Dec 14, 2007

Leadership - India's new export

With Vikram Pandit's elevation to the Citigroup top job, I guess we'll see lots of these sort of articles:
The change is visible on the board of the U.S.-India Business Council, once comprised only of executives from U.S. companies doing business in India. Now, the board includes executives from global companies with business in India, Indian-Americans heading global businesses and Indian companies with interest in the U.S.

Board members include Arun Kumar, head partner at KPMG International, Indra Nooyi, CEO of PepsiCo Inc. and Lakshmi Narayanan, vice chairman of Cognizant Technology Solutions, an outsourcing company that bills itself as "the best of both worlds."

At the same time, Indians who came to the U.S. to study 30 years ago have worked their way up the ranks of American companies. The latest round of promotions includes Shantanu Narayen, who joined Adobe Systems Inc. in 1998 and was appointed CEO this month.

Others have been in their jobs far longer, such as Ramani Ayer, chairman and CEO of Hartford Financial Services Group Inc., who has led the company since 1997.

Some of the rising stars:

_K.S. (Sonny) Kalsi, managing director and global head of Morgan Stanley's real estate investing business, which has $88.3 billion in assets under management

_Meena Mutyala, vice president of engineering and product management for Westinghouse Electric Corp.'s nuclear fuel business worldwide.

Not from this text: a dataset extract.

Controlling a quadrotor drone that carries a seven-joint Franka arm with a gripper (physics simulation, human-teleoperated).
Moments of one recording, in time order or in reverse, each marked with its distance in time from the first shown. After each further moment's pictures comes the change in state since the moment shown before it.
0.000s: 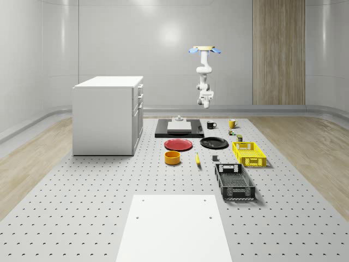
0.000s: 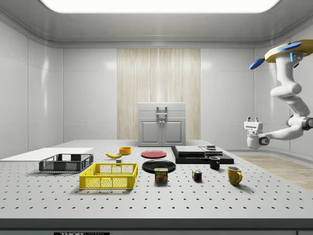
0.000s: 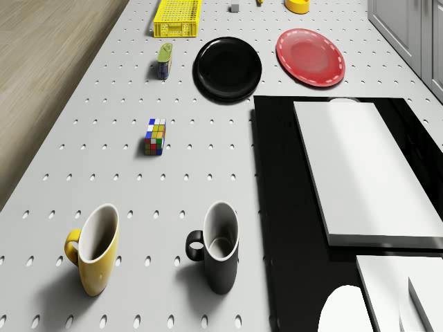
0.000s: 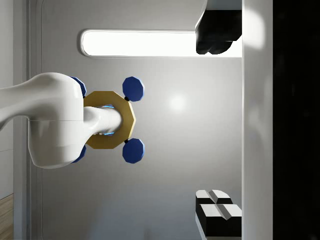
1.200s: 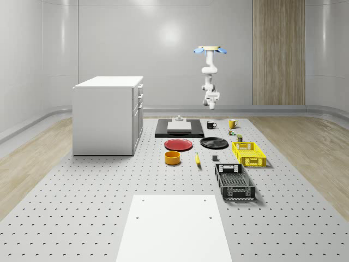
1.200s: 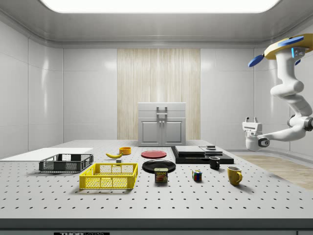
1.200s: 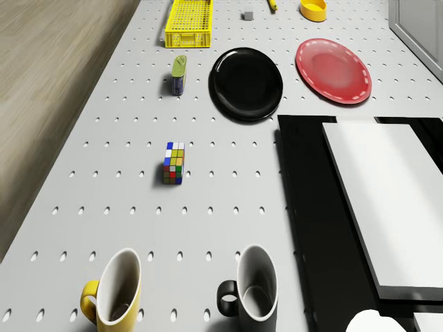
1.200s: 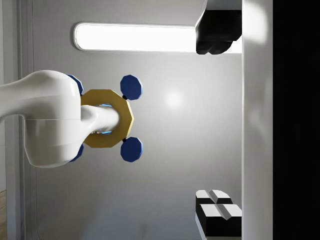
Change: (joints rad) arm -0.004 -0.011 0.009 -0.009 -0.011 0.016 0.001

_ Sheila Hooda, senior managing director, strategy at $437 billion investment company TIAA-CREF, who was previously a managing director in the investment banking division at Credit Suisse.

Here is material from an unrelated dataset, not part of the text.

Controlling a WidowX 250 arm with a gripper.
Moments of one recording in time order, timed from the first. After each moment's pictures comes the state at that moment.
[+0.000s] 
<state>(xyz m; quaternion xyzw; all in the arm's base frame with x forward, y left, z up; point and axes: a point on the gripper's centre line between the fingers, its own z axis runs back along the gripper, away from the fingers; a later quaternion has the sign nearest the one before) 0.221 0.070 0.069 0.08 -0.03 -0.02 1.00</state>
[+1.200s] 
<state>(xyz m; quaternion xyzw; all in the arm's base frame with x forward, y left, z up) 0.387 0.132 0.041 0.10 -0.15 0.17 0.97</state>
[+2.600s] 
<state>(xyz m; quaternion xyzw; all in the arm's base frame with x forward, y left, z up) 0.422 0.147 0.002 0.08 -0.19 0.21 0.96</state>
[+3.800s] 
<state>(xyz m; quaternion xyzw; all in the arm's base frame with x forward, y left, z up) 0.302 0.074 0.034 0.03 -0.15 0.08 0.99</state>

The rise of Indian-born executives such as Pandit, who on Monday was named CEO of Citigroup, the world's largest bank, follows by more than a decade the advances of Indian business consultants.

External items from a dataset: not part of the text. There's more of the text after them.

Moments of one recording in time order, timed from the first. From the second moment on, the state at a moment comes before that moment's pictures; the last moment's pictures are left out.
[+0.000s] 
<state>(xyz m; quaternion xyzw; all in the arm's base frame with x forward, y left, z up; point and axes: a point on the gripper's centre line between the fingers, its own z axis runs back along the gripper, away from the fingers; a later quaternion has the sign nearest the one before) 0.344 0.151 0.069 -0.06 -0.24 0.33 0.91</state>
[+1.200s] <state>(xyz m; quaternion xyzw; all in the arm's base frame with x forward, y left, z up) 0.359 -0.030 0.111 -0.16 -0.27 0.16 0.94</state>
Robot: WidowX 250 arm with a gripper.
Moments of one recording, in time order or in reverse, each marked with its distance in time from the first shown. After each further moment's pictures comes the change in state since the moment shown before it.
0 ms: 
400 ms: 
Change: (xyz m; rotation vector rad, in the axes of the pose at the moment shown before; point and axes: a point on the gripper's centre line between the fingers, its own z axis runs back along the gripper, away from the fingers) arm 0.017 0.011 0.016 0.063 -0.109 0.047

A handful of Indian-born academics, especially Ram Charan and C.K. Prahalad, long-ago established themselves at the upper echelons of business consulting; consultant and author Charan was reportedly the first outsider Jeffrey Immelt turned to for advice when he became CEO of General Electric Co.

Rajat Gupta, who joined McKinsey & Co. in 1973, was elected managing director of the management consulting firm in 1994, then re-elected to two more three-year terms in 1997 and 2000. Gupta is leaving McKinsey at the end of this year to concentrate on his board positions.

One of Gupta's latest gigs: Special adviser on management reform to the Secretary-General of the United Nations.